Although serious complications of alcohol dependence have been addressed above, regardless of the level of alcohol consumption, all dependents need and should have access to treatment at any stage of their illness as well as their family members. The article sets out the bases for the recognition of these complications and proposes some interventions for the treatment minimizing morbidity and mortality.
There are effective interventions and some proposed interventions, such as the use of thiamine in the prevention of Wernicke Korsakoff syndrome, still require further research to establish dosage, route of administration and duration of use.
Others, however, are well established, such as the use of benzodiazepines to prevent the progression of SAA to more severe conditions such as DT. Such use should be instituted as early as possible in a patient with a history of severe SAA in the past in which abstinence is proposed or when the patient has been abstinent for less than three days and presents an important symptomatological picture justifying the use of this medication.

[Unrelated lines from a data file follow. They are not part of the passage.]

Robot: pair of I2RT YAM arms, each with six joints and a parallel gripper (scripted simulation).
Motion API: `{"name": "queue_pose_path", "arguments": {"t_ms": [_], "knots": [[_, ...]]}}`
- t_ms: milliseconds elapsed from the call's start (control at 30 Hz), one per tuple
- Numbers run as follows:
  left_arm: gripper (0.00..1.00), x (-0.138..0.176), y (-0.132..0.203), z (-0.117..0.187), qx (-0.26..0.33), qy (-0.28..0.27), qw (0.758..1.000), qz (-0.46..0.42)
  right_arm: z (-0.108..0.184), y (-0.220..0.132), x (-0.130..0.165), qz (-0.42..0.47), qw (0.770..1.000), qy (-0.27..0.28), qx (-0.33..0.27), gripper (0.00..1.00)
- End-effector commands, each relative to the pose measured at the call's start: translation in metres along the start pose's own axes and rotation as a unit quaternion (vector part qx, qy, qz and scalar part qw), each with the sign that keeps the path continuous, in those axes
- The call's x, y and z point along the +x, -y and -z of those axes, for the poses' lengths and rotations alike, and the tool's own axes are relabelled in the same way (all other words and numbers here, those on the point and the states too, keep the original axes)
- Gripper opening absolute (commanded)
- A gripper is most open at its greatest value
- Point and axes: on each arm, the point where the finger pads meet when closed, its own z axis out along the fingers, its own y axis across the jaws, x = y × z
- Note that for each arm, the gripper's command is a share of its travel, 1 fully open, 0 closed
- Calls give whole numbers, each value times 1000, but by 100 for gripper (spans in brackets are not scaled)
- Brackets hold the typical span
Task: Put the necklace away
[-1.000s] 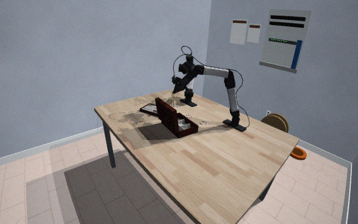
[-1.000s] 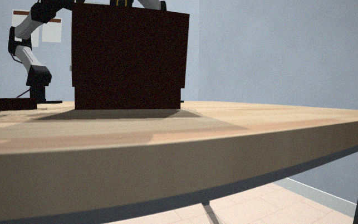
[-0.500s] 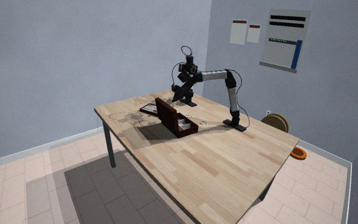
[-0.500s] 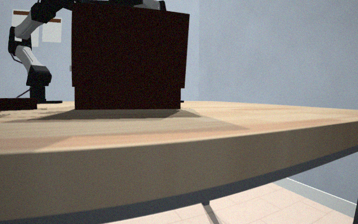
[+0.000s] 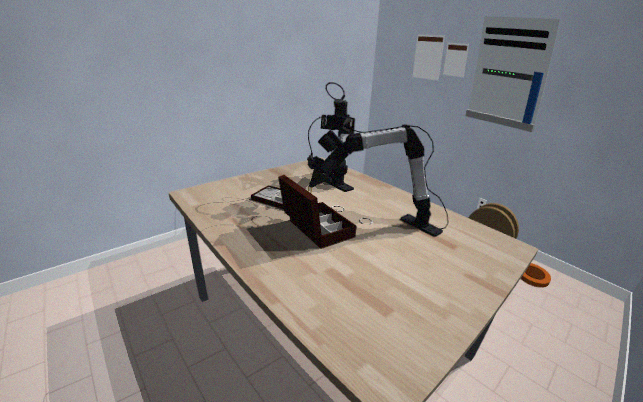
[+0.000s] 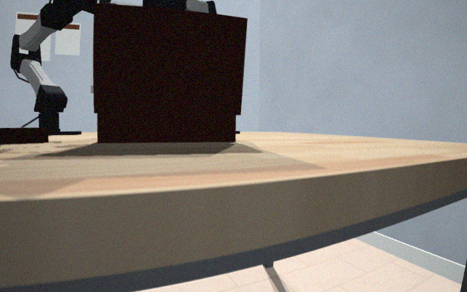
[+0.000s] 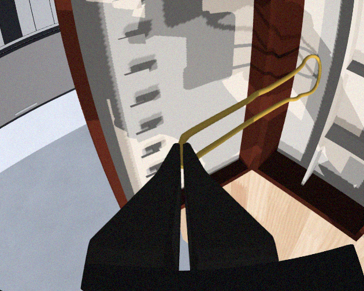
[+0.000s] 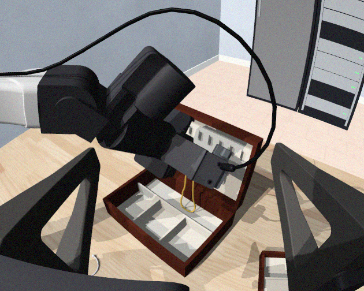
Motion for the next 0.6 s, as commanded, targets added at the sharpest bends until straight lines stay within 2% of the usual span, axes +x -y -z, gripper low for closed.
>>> {"name": "queue_pose_path", "arguments": {"t_ms": [0,167,567], "knots": [[0,6,-11,0,-10,3,1000,7,0,0,-3,2,1000,2,-2,100],[0,17,-1,-2,-12,3,1000,7,0,0,-3,2,1000,2,-2,100],[0,54,40,-39,-18,6,1000,9,0,0,-3,2,1000,2,-2,100]]}}
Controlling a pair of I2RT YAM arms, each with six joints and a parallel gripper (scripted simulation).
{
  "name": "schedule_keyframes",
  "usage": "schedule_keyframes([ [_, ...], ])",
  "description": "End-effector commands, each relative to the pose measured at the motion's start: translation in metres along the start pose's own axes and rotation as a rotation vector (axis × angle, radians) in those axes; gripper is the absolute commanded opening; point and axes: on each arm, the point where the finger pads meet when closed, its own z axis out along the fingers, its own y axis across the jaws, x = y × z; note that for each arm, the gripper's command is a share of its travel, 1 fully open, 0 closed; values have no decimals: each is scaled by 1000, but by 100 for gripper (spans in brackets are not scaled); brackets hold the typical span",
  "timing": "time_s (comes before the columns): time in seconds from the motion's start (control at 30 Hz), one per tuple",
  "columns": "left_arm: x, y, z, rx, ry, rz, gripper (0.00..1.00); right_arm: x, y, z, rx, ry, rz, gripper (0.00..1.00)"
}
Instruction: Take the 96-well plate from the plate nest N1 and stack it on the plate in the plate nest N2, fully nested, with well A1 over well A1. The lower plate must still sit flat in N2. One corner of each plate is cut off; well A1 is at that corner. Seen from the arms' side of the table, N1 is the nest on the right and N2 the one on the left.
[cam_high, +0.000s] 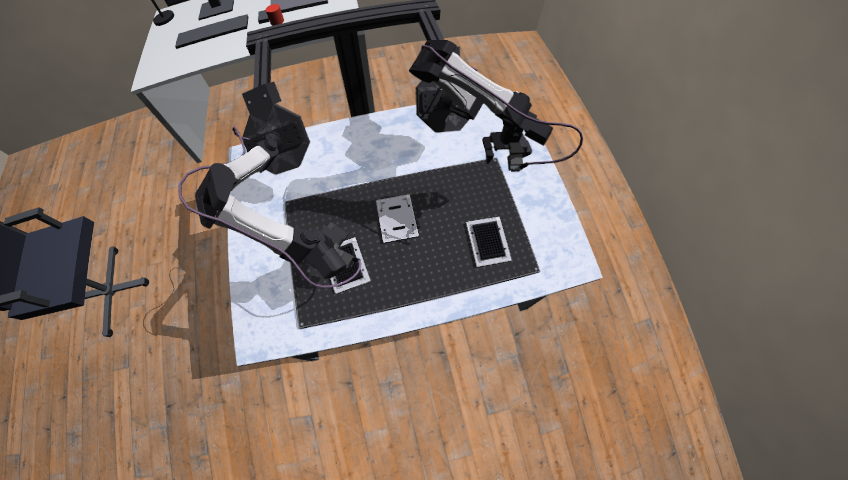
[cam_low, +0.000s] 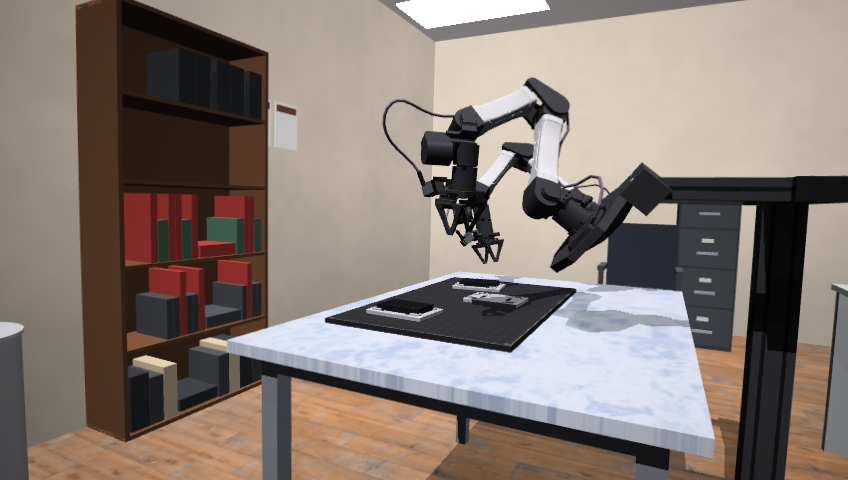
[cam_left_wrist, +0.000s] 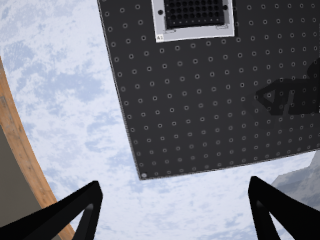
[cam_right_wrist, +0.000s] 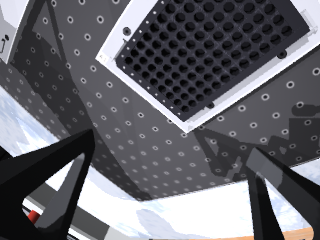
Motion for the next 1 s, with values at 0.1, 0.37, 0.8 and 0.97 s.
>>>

The involvement of the family in the treatment of the patient is fundamental, as it promotes a greater adherence to the treatment as well as a better quality of life for the members of the family nucleus. When outpatient treatment is not possible, or when the condition is severe, hospitalization may be necessary to ensure abstinence. All of these measures can and should be implemented and integrated into public and private health systems and, for this to take place properly, more professionals must be adequately trained to carry them out.